Two-phase flow behavior prediction of centrifugal pumps is a hard task due to the complexity involved in modeling multiphase flow inside turbo machines. No models are currently available for this purpose. Some empirical correlations are available in the literature, but they are valid only for the tested pumps in the experimental range used to develop them. An experimental study has been conducted at The University of Tulsa Artificial Lift Projects - TUALP with a 22-stages GC6100 pump to gather data for pump performance under two-phase flow conditions. Air and water were used as working fluids. This study differs from other experimental works because the pressure changes were recorded stage-by-stage. The results of previous works have been reported as an average of the intake and discharge conditions, and depend on the number of stages used.
Phenomena like surging and gas locking were observed during these tests and their boundaries have been mapped. It will provide some insight regarding when they appear, and the way they are revealed.
The pressure increment and total hydraulic horsepower for the average pump and per stage as a function of the liquid flow rate, and each gas flow rate considered are presented. The average brake horsepower and efficiency for the pump are also plotted for the variables mentioned.
The results indicate that the average behavior for the pump is significantly different from that observed per stage.
Centrifugal pumps are dynamic devices which use kinetic energy to increase liquid pressure. They are successful with handling water and other incompressible fluids ranging from low to medium viscosities but are severely impacted by free gas or highly compressible fluids.
Significant amounts of free gas may be found during hydrocarbons production. This motivated important research from the petroleum industry focusing on improving the successful application of ESP as an artificial lift method.
The consequences of entrained gas on centrifugal pumps depend on the relative amount of gas and liquid present, and vary from a slight deterioration on performance up to a complete blockage known as "gas locking". Before gas locking occurs, another phenomenon known as surging takes place.
Each pump is characterized by performance curves, which include the head developed, brake horsepower consumption and efficiency as function of the flow rate through the pump for a certain rotational speed (see Fig 1).

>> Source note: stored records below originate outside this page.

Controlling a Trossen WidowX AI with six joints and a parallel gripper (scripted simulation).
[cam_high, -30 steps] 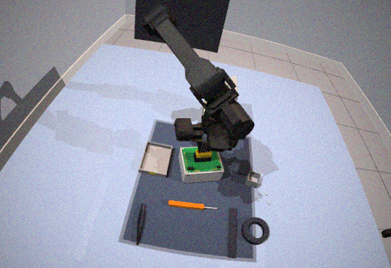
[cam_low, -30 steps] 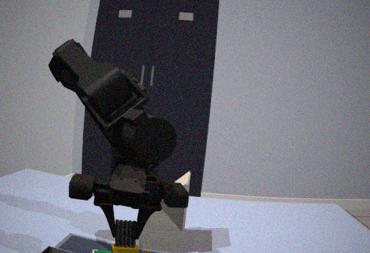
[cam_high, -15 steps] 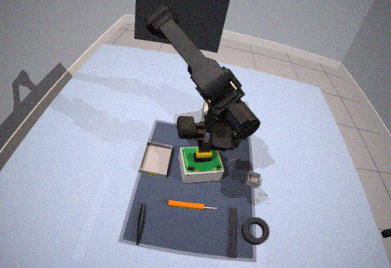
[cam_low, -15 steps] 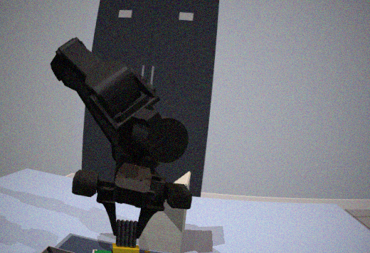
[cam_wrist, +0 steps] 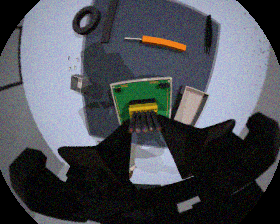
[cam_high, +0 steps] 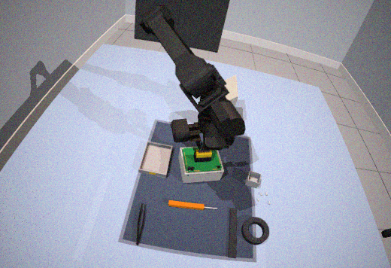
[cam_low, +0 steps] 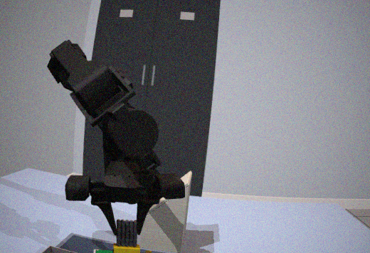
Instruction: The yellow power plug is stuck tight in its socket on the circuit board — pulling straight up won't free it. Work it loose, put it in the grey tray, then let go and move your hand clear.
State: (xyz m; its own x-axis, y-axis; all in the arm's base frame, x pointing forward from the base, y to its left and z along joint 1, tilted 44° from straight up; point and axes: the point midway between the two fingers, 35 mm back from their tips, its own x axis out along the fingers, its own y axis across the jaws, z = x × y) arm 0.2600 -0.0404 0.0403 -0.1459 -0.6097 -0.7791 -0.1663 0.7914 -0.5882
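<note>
My gripper tip is now 30 mm above the yellow power plug. From my gripper tip the other things lie so: dark mat: 110 mm below, 50 mm ahead, 10 mm to the right; grey tray: 140 mm to the right, 110 mm below, 20 mm behind; black bar: 210 mm ahead, 110 mm below, 90 mm to the left.
</note>
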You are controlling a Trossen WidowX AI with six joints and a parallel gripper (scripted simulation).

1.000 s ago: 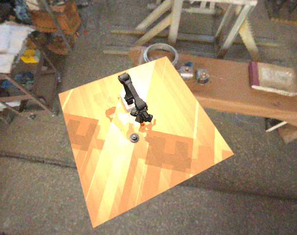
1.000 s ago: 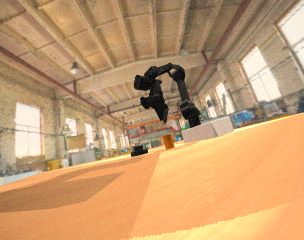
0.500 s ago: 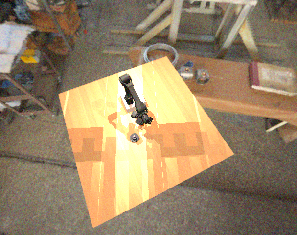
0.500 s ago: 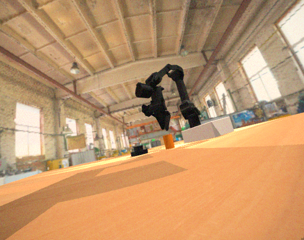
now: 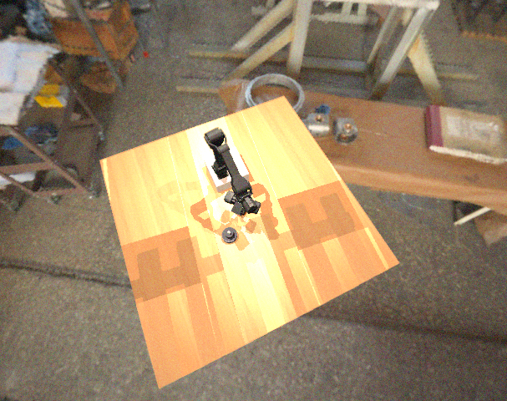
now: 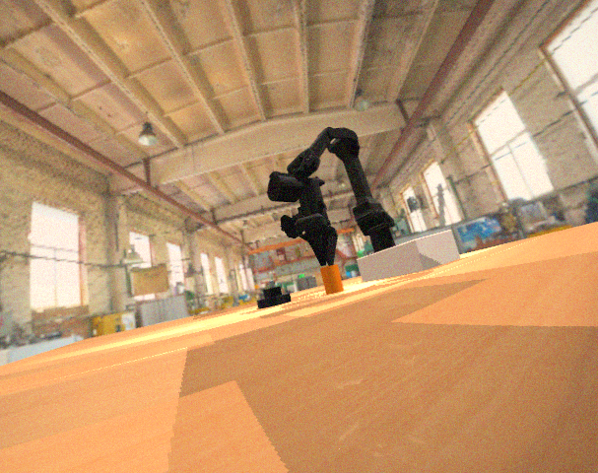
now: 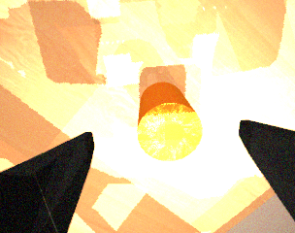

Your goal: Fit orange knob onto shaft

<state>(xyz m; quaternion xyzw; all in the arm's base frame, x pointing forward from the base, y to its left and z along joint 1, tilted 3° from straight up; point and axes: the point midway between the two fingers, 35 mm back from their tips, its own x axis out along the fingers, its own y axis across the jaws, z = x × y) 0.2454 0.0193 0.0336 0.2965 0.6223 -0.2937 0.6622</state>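
Right now the orange knob is 2 cm below my gripper tip. From my gripper tip the other things lie so: round dark pedestal (12 cm to the right, 9 cm ahead, 3 cm below).
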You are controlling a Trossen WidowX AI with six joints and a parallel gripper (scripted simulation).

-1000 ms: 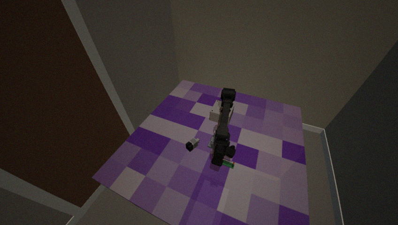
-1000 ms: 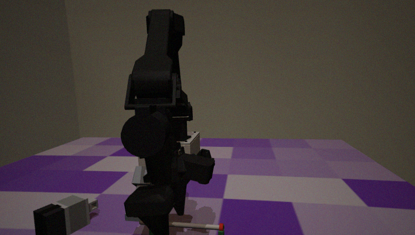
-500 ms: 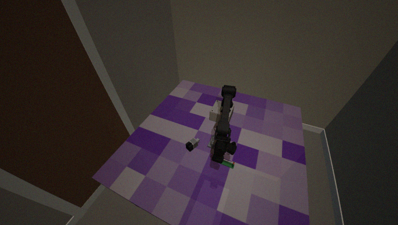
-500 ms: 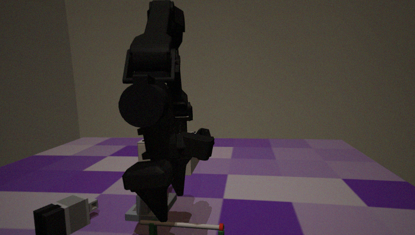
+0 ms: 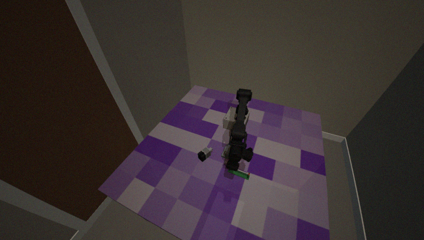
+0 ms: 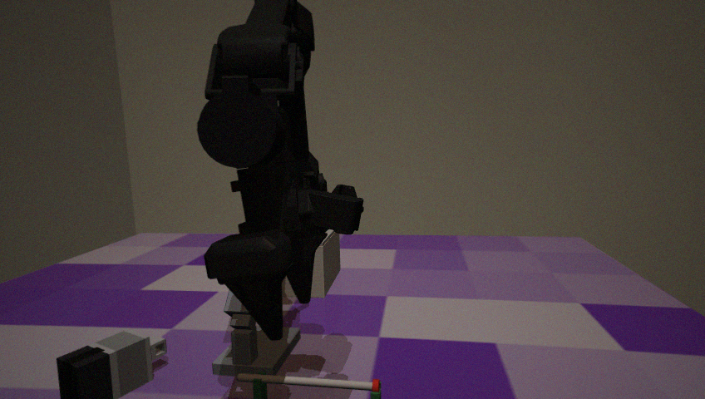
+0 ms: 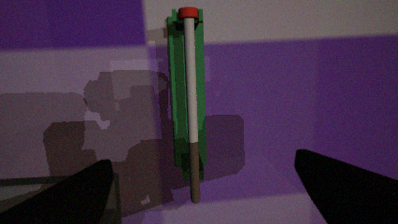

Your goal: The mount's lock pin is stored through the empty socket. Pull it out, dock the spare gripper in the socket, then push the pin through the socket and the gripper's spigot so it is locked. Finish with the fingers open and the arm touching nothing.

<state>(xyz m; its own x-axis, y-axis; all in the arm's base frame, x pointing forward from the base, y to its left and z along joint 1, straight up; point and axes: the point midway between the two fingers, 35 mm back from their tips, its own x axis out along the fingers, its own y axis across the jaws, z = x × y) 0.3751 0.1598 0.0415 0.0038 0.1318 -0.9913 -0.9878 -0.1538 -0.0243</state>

Traditionally these curves are determined experimentally using water.
The head characteristic curve is used to size the pump, while the brake horsepower information is useful to size the motor required to drive the pump. The sizing of a multi-stage ESP for water wells is fairly simple, and good accuracy of the predicted performance is achieved using the water performance information supplied by the manufacturer.
The design of an ESP system using the water information for oil wells with high free gas fraction at pump intake conditions is a harder task, and is based on the prediction of performance curves by modification of the water curves. The leading parameter is the mixture density at the flow conditions of each stage. Applying this procedure, the ESP system often shows some degree of under or over sizing when operating.
An accurate prediction of the performance for any pump handling free gas is challenging. Some empirical and mechanistic approaches have been attempted in the past. The main problem of the experimental approach is that the developed correlations are based on the average performance of the pump. These correlations become specific for the type and number of stages tested. On the other hand, theoretical models are difficult to develop since the geometry of the channels inside the pump is complex. The phenomena that take place in such channels are not well understood, and thus the use of empirical parameters to close the model is required.